15. The process equipment of claim 14, wherein the process equipment is further configured to send the purified carbon dioxide-rich stream to a compressor that compresses the purified carbon dioxide-rich stream until the purified carbon dioxide-rich stream is suitable for injection into a subterranean formation, wherein the compressed purified carbon dioxide-rich stream is subsequently injected into the subterranean formation, and wherein the purified carbon dioxide-rich stream is not demethanized between being produced by the column and being injected into the subterranean formation.
16. The process equipment of claim 15, wherein the process equipment is further configured to:
add a dehydration solvent to the vapor stream; and subsequently remove the dehydration solvent from the vapor stream to produce a dry vapor stream, wherein the dry vapor stream is substantially free of water, wherein the dry vapor stream is directed to the column.
17. The process equipment of claim 16, wherein the process equipment is further configured to sweeten the NGL rich stream, thereby producing a sweet NGL rich stream.
18. The process equipment of claim 17, wherein the process equipment is further configured to:
cool the NGL rich stream prior to sweetening the NGL rich stream; and throttle the NGL rich stream prior to sweetening the NGL rich stream.
19. The method of claim 1, wherein the purified carbon dioxide-rich stream comprises at least 99 molar percent of the methane from the feed stream.
20. The method of claim 2, wherein the purified carbon dioxide-rich stream is not subjected to any solvents, membranes, or cryogenic conditions between being produced by the column and being injected into the subterranean formation.

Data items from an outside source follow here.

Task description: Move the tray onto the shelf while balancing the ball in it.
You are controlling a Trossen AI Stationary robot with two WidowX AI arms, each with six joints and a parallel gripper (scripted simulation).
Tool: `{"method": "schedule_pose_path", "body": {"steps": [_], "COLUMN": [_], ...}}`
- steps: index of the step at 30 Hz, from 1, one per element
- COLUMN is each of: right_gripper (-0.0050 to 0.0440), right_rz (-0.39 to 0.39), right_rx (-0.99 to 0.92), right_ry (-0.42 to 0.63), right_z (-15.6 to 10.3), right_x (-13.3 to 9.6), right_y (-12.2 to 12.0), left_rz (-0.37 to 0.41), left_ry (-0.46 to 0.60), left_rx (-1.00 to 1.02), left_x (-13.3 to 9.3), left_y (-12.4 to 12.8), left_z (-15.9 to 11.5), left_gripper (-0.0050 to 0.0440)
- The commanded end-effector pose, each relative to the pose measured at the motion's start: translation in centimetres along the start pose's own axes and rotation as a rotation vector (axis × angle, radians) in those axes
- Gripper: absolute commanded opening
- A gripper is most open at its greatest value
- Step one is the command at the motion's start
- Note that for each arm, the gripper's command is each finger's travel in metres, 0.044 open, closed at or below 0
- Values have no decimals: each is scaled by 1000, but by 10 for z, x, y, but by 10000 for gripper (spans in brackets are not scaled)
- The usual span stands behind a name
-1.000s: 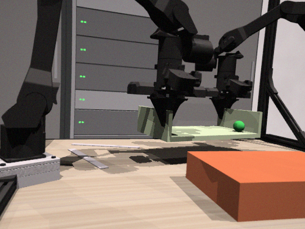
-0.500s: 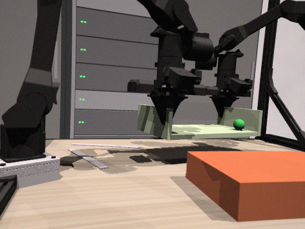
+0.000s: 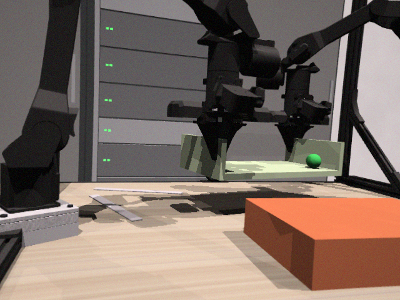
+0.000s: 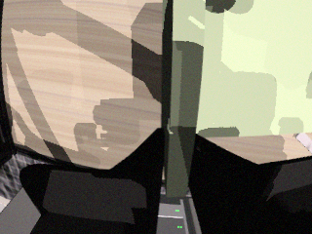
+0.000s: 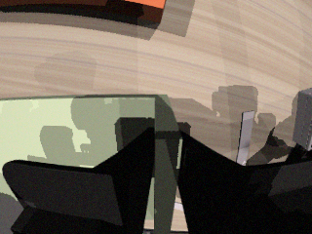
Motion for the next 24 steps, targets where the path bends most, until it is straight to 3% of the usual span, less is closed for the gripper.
{"method": "schedule_pose_path", "body": {"steps": [1,16,24], "right_gripper": [20,20,20], "right_rz": [7,18,3], "right_rx": [-1,-1,-1], "right_ry": [2,29,-6], "right_z": [0,4,4], "right_x": [-4,-5,-8], "right_y": [0,-1,-1], "left_rz": [3,14,-1], "left_ry": [3,29,-6], "left_rx": [0,-1,0], "left_x": [-4,-10,-6], "left_y": [0,-1,-1], "left_z": [0,4,5], "left_gripper": [20,20,20]}}
Point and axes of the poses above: on each arm, the point midway between the two fingers, 35 mm back from their tips, its own x axis out along the fingers, its own y axis across the jaws, z = x × y, the point moved 7 cm from there along -x, back along the fingers, and after that the axes turned 12 degrees about -x, right-handed, at the moved point
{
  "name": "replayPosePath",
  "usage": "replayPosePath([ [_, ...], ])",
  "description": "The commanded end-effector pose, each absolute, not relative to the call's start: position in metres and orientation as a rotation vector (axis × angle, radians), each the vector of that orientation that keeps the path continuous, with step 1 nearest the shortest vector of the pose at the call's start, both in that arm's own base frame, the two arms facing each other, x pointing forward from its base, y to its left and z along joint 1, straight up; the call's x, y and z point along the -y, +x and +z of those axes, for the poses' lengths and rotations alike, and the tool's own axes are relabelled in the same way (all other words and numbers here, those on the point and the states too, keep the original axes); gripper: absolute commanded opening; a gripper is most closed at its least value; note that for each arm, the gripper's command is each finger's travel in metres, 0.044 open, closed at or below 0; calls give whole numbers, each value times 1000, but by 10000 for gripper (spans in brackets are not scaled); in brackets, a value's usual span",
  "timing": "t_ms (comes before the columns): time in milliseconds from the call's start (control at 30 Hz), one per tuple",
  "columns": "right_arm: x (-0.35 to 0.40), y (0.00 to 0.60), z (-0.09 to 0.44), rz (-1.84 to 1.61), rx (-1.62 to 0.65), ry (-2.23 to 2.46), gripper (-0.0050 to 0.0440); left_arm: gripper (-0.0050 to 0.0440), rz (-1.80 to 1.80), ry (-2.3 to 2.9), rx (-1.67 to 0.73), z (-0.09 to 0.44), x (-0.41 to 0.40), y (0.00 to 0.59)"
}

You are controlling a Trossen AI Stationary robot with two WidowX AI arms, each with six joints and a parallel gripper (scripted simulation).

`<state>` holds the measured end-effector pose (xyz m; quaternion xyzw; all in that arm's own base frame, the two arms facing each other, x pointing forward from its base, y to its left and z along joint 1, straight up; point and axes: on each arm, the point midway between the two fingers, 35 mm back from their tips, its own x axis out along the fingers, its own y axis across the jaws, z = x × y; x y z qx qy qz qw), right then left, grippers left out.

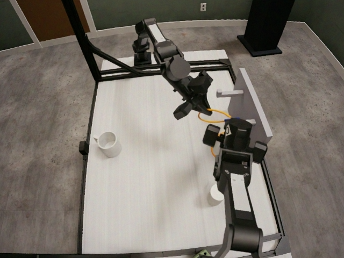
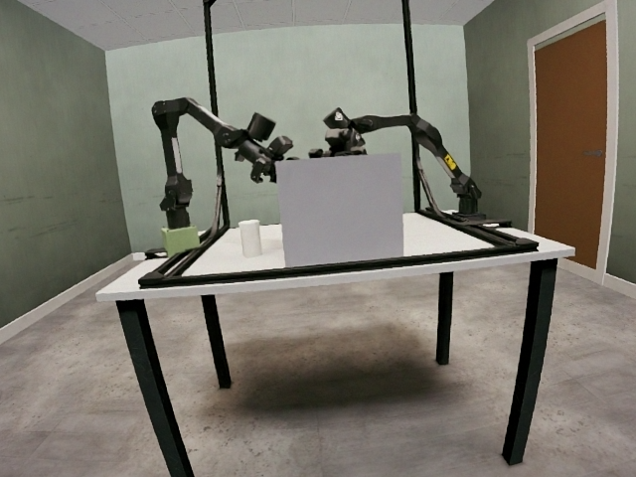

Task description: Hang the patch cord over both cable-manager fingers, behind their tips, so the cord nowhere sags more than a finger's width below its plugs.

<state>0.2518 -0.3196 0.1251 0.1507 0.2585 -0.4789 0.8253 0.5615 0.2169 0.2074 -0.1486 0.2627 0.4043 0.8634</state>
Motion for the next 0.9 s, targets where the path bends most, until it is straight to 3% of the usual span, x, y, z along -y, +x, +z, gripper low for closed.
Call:
replayPosePath([
  [0,321,253,132,-1018,-531,314,40,25,848,-316,-526,220,-215,563],
  [867,321,253,132,-1018,-531,314,40,25,867,-313,-536,223,-215,559],
])
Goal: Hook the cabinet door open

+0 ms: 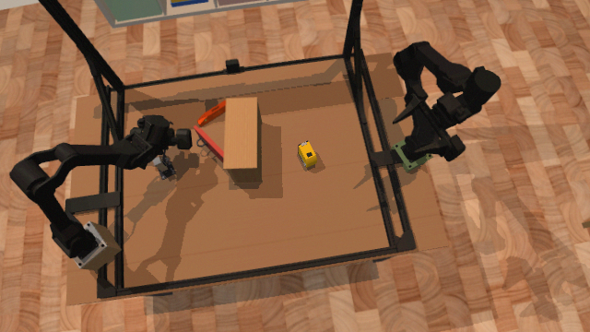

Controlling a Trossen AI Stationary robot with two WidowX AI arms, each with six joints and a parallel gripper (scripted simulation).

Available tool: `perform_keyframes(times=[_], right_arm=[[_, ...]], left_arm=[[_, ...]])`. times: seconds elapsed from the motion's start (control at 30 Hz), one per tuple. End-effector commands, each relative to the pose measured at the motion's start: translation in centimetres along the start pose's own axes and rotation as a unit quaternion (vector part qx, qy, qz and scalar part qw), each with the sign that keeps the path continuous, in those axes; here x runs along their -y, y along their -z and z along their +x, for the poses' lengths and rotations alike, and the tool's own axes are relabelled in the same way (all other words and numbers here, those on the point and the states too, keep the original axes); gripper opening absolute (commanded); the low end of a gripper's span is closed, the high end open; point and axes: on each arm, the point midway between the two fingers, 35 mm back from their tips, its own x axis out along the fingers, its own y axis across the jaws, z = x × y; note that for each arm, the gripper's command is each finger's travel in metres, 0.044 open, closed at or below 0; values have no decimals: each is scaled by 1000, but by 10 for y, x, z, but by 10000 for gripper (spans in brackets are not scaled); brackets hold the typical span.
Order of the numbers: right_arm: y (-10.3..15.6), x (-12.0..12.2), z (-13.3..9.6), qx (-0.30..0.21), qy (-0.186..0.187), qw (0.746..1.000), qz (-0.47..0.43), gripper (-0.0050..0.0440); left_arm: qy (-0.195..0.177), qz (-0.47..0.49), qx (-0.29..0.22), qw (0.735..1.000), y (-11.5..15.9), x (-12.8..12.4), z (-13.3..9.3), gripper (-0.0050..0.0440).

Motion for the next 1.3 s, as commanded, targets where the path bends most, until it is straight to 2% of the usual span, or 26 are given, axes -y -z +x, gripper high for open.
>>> perform_keyframes(times=[0.0, 0.23, 0.3, 0.37, 0.8, 0.87, 1.13, 1.27], right_arm=[[0, 8, -1, 1, 41, 998, 41, 0], [3, 23, -4, 0, 111, 987, 114, 0], [3, 23, -4, 0, 111, 987, 114, 0], [5, 27, -5, 0, 130, 982, 133, 0], [16, 50, -16, -2, 259, 929, 265, 0], [16, 50, -16, -2, 259, 929, 265, 0], [24, 59, -24, -3, 326, 884, 334, 0], [27, 61, -26, -3, 329, 883, 336, 0]], left_arm=[[1, -2, 0, 1000, 0, 0, 0, 400], [1, -2, 0, 1000, 0, 0, 0, 400], [1, -2, 0, 1000, 0, 0, 0, 400], [1, -2, 0, 1000, 0, 0, 0, 400], [1, -2, 0, 1000, 0, 0, 0, 400], [1, -2, 0, 1000, 0, 0, 0, 400], [1, -2, 0, 1000, 0, 0, 0, 400], [1, -2, 0, 1000, 0, 0, 0, 400]])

21. The process equipment of claim 17, wherein the purified carbon dioxide-rich stream comprises at least 99 molar percent of the methane from the feed stream.
22. The process equipment of claim 21, wherein the purified carbon dioxide-rich stream is not subjected to any solvents, membranes, or cryogenic conditions between being produced by the column and being injected into the subterranean formation.
23. The method of claim 1, further comprising dehydrating the liquid stream after separating the liquid phase in the three-phase separator and before directing the liquid stream to the column.
24. The method of claim 1, further comprising sending the NGL rich stream to a heat exchanger and a throttle valve to reduce a temperature and a pressure of the NGL rich stream and then separating the NGL rich stream into an acid gas stream and a sweet NGL rich stream, wherein the acid gas stream comprises substantially all of the hydrogen sulfide from the feed stream.
25. The method of claim 1, further comprising:
sending the NGL rich stream to a separator to separate the NGL rich stream into a light NGL rich stream and a heavy NGL rich stream; and blending the heavy NGL rich stream from the separator with a heavy hydrocarbon stream to produce an upgraded NGL rich stream.
26. The method of claim 25, wherein the separator comprises a stripping column and a reboiler, and wherein the reboiler comprises a shell and tube heat exchanger coupled to a hot oil heater.
27. The method of claim 25, wherein the heavy hydrocarbon stream is separated from the feed stream before the feed stream is cooled.
28. A plurality of process equipment configured to:
receive a feed stream comprising hydrocarbons and carbon dioxide;
cool the feed stream with a purified carbon dioxide-rich stream;
separate the cooled feed stream into a vapor stream, a liquid stream, and a water stream in a three-phase separator; and direct the vapor stream and the liquid stream to a column, wherein the column produces a natural gas liquids (NGL) rich stream and the purified carbon dioxide-rich stream, and wherein the NGL rich stream comprises C3+ hydrocarbons and hydrogen sulfide, wherein the purified carbon dioxide-rich stream comprises less than 5 molar percent C3 hydrocarbons and at least 90 molar percent carbon dioxide.